4.2. Opzione fondamentale
Il mistero della persona non è mai pienamente intelligible neppure alla persona stessa. Le sue azioni rimangono sempre quelle di un momento e dall’esterno possiamo osservare quali siano le scelte operative di un uomo, quali le parole con cui giustifica i propri atti. La persona, quando agisce, decide di sé di fronte a Dio, agli altri e a se stessa. Dopo aver agito, semplicemente non è più la stessa persona di prima, ha accumulato esperienza, ha conosciuto le conseguenze e probabilmente nella stessa situazione, in futuro, le sue considerazioni sarebbero diverse. La persona è il primo e fondamentale valore etico, a partire dal quale derivano e si strutturano gli altri valori. Il ruolo chiave nella vita morale sarebbe da attribuire ad una ‘opzione fondamentale’, attuata da quella libertà fondamentale mediante la quale la persona decide globalmente di se stessa, in forma ‘trascendentale’ e ‘atematica’ (VS 65).
La conversione è tema dominante nella predicazione di tutti i fondatori di nuove religioni (Buddha, Zoroastro, Maometto, Gesù Cristo) ed occupa un posto di rilievo anche negli scritti dei filosofi con forte impegno morale (Platone, Zenone, Plotino, Pascal, Kierkegaard ecc.). Nell’AT, il richiamo alla conversione è costante in tutti i profeti. Nel contesto biblico la conversione è presentata come salvezza. La conversione richiesta da Gesù Cristo è fiducia incondizionata in Lui e riguarda tutto l’uomo. La conversione è vivere in Cristo. La conversione a Cristo è la scelta fondamentale.

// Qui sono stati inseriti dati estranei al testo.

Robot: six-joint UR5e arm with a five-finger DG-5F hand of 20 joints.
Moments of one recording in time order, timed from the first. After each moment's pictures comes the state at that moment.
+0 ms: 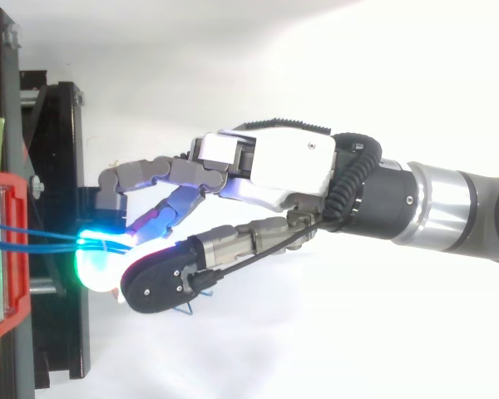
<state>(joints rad) 0.17 -2.37 -1.29 -2.43 -1.28 -0.06</state>
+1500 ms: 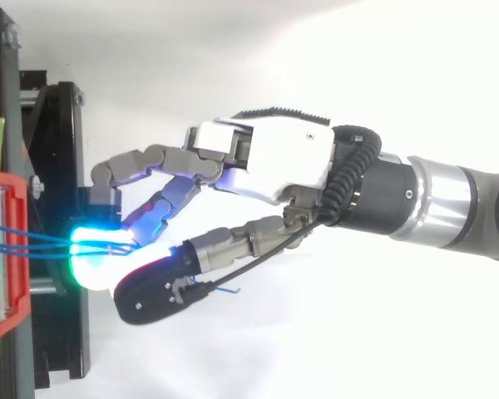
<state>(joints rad) 0.16 -2.37 -1.27 -2.43 -1.27 -0.06</state>
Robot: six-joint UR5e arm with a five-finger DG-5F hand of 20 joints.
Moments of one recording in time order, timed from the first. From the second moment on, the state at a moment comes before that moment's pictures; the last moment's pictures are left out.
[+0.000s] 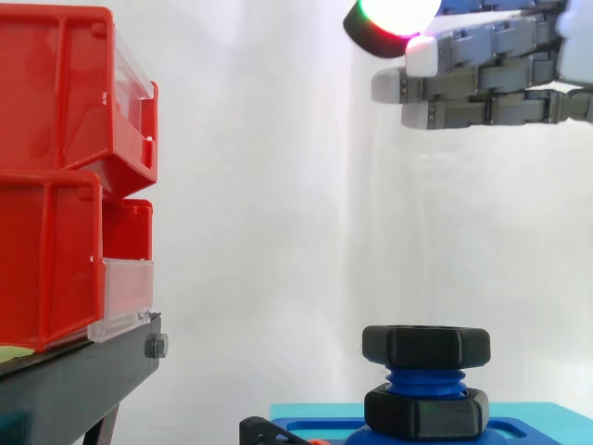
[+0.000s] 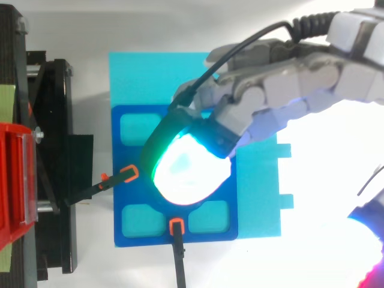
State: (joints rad) arm 0.13 -1.94 -1.47 -2.72 -1.41 -0.50
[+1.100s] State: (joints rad) arm 0.16 -2.10 -1.41 -2.57 -1.45 -0.83
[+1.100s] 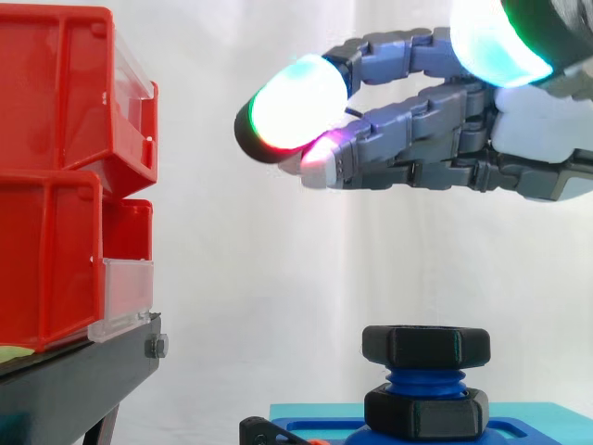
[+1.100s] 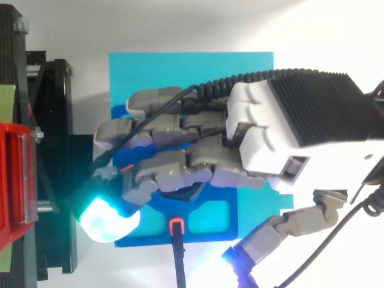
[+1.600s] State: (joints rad) arm 0.15 -2.10 -1.41 -2.64 -1.54 -0.94
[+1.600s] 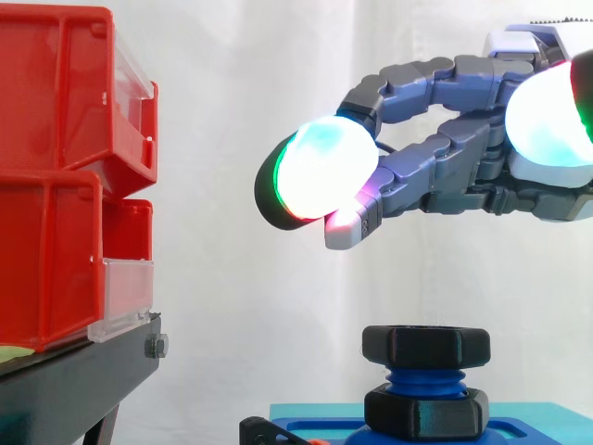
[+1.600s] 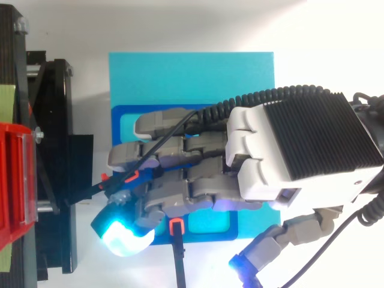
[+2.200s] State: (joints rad) arm 0.12 -2.10 -1.39 -2.58 -1.58 -1.09
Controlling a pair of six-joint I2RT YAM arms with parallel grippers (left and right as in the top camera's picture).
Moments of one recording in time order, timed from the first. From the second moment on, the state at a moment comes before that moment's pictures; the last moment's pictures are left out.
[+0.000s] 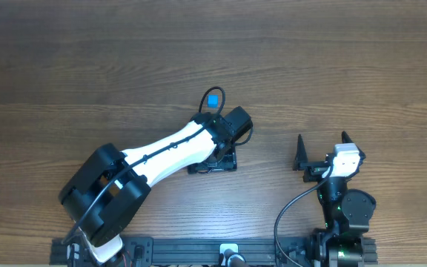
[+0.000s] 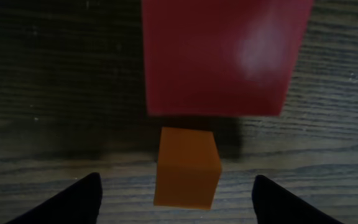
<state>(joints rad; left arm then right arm) -0.85 1.88 1.20 -0.89 0.01 -0.91 -0.07 0.02 0.01 -0.06 -0.14 -0.02</state>
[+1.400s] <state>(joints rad) -0.85 1.90 1.26 -1.00 0.01 -0.92 -0.07 0.02 0.01 -0.06 -0.14 -0.02</state>
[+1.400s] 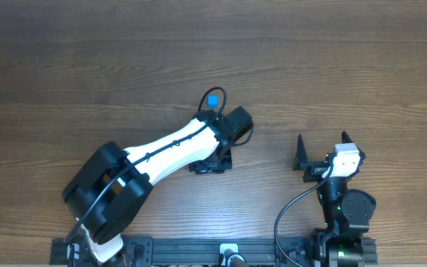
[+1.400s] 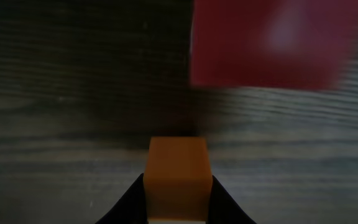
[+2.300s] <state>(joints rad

Non c’è dubbio che la dottrina morale cristiana, riconosca la specifica importanza di una scelta fondamentale che qualifichi la vita morale e che impegni la libertà a livello radicale di fronte a Dio. Si tratta della scelta della fede, dell’obbedienza della fede (cf. Rm 16, 26), con la quale l’uomo si abbandona tutto a Dio liberamente, prestando il pieno consenso dell’intelletto e della volontà. Questa fede, che opera mediante la carità (Gal 5, 6), proviene dal centro dell’uomo, dal suo cuore (cf. Rm 10, 10) e da qui è chiamata a fruttificare nelle opere (Mt 12, 33-35; Lc 6, 43-45; Rm 8, 5-8; Gal 5, 22). Mediante la scelta fondamentale l’uomo, fatto ad immagine di Dio, è capace di orientare la sua vita e di tendere, con l’aiuto della grazia, verso il suo fine, seguendo l’appello divino. Ma questa capacità si esercita di fatto nelle scelte particolari di atti determinati, mediante i quali l’uomo si conforma deliberatamente alla volontà, alla sapienza e alla legge di Dio. L’opzione fondamentale, si attua sempre mediante scelte consapevoli e libere (VS 67).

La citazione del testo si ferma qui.